In this step, we merge the **Population** and **Politicians** datasets on the `country` field using an inner join to retain only successfully matched data. The final dataset is processed to select relevant columns for further analysis, and we ensure that columns are renamed to meet the assignment requirements.

### Steps:
1. **Merge Datasets**:
   - We use `pd.merge()` to merge the population and politicians data on the `country` field using an inner join, ensuring only countries present in both datasets are retained.
   
2. **Handle Mismatches**:
   - Although the merge is successful, we identify any countries that are not matched by checking the `_merge` column and log these unmatched countries. The list of unmatched countries is saved to a file named `wp_countries-no_match.txt`.
   
3. **Filter and Select Columns**:
   - After the merge, we filter and retain the relevant columns required for further analysis: `country`, `region`, `population`, `article_title`, `revision_id`, and `article_quality`.
   
4. **Rename Columns**:
   - The columns are renamed according to the assignment's requirements:
     - `name` to `article_title`
     - `quality_score` to `article_quality`

In [22]:
# Merge the two datasets on the 'country' field
merged_df = pd.merge(politicians_df, population_df, on='country', how='inner', indicator=True)

# Save the countries that did not match between the two datasets
no_match_df = merged_df[merged_df['_merge'] != 'both'][['country']].drop_duplicates()
no_match_df.to_csv('../data/wp_countries-no_match.txt', index=False, header=False)

# Keep only the successfully matched data
matched_df = merged_df[merged_df['_merge'] == 'both']

# Select relevant columns for the final DataFrame
final_df = matched_df[['country', 'region', 'population', 'name', 'revision_id', 'quality_score']]

# Rename columns as per the assignment's requirement
final_df = final_df.rename(columns={
    'name': 'article_title',
    'quality_score': 'article_quality'
})

## Saving the Final Merged Dataset

After merging the **Population** and **Politicians** datasets and preparing the final DataFrame, the next step is to save this data for future use and analysis.
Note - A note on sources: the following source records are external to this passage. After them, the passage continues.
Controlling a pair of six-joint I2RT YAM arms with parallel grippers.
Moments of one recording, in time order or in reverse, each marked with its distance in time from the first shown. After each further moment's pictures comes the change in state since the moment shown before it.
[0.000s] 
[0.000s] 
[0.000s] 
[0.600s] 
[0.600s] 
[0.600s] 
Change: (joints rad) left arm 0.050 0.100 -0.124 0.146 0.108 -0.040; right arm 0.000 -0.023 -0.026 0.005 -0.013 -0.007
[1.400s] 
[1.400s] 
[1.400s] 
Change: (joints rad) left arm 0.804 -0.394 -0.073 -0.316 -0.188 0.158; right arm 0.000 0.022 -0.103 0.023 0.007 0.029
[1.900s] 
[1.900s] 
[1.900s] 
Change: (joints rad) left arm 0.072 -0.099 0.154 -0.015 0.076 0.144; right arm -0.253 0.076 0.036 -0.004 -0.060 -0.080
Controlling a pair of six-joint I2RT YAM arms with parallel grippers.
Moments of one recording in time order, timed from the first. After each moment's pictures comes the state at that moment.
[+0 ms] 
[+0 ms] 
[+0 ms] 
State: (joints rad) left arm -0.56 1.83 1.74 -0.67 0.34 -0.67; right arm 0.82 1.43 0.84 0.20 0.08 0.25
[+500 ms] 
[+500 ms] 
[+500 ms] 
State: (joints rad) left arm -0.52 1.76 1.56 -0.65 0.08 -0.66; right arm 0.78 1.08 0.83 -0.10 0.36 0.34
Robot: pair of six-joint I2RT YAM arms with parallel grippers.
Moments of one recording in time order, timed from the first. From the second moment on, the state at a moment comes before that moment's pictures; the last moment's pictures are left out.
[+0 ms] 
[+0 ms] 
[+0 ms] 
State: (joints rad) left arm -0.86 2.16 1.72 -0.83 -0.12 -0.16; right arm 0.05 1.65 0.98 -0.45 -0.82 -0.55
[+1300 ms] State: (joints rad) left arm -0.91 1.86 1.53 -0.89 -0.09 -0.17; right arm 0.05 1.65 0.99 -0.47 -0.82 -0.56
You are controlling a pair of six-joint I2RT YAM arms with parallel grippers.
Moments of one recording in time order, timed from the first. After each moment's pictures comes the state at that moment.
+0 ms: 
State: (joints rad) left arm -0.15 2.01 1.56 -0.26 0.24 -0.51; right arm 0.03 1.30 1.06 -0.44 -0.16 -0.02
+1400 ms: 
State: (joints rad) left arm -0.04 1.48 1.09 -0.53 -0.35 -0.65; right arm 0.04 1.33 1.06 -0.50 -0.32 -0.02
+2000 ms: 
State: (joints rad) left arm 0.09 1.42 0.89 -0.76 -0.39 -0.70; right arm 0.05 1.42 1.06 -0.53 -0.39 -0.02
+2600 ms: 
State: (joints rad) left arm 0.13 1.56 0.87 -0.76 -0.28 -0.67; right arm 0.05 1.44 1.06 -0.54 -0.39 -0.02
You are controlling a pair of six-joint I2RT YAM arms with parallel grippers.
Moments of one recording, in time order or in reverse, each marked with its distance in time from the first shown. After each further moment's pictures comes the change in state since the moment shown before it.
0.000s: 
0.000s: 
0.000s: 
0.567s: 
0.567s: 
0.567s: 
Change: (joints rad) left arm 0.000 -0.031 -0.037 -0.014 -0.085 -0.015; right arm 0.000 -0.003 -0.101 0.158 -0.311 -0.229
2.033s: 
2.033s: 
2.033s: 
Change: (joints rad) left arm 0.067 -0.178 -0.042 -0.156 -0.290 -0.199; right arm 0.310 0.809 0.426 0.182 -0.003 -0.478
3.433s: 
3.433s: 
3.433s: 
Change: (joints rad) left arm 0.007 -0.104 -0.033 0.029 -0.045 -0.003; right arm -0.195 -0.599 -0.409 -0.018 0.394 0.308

Additionally, we provide a summary of the operation to ensure clarity on the results of the merge.

### Steps:
1. **Save the Final Merged Dataset**:
   - The final DataFrame, which contains columns such as `country`, `region`, `population`, `article_title`, `revision_id`, and `article_quality`, is saved as `wp_politicians_by_country.csv`.
   
2. **Summary Output**:
   - We print a summary of the final merged dataset, including:
     - The total number of rows in the final DataFrame.
     - Confirmation that unmatched countries have been saved to `wp_countries-no_match.txt`.
     - Confirmation that the merged dataset has been saved to `wp_politicians_by_country.csv`.


In [20]:
# Save the final merged dataset to a CSV file
final_df.to_csv('../data/wp_politicians_by_country.csv', index=False)

# Summary
print("\nSummary of Merged Data:")
print(f"Final merged dataset: {final_df.shape[0]} rows")
print(f"Unmatched countries saved to 'wp_countries-no_match.txt'.")
print(f"Final merged dataset saved to 'wp_politicians_by_country.csv'.")


Summary of Merged Data:
Final merged dataset: 7002 rows
Unmatched countries saved to 'wp_countries-no_match.txt'.
Final merged dataset saved to 'wp_politicians_by_country.csv'.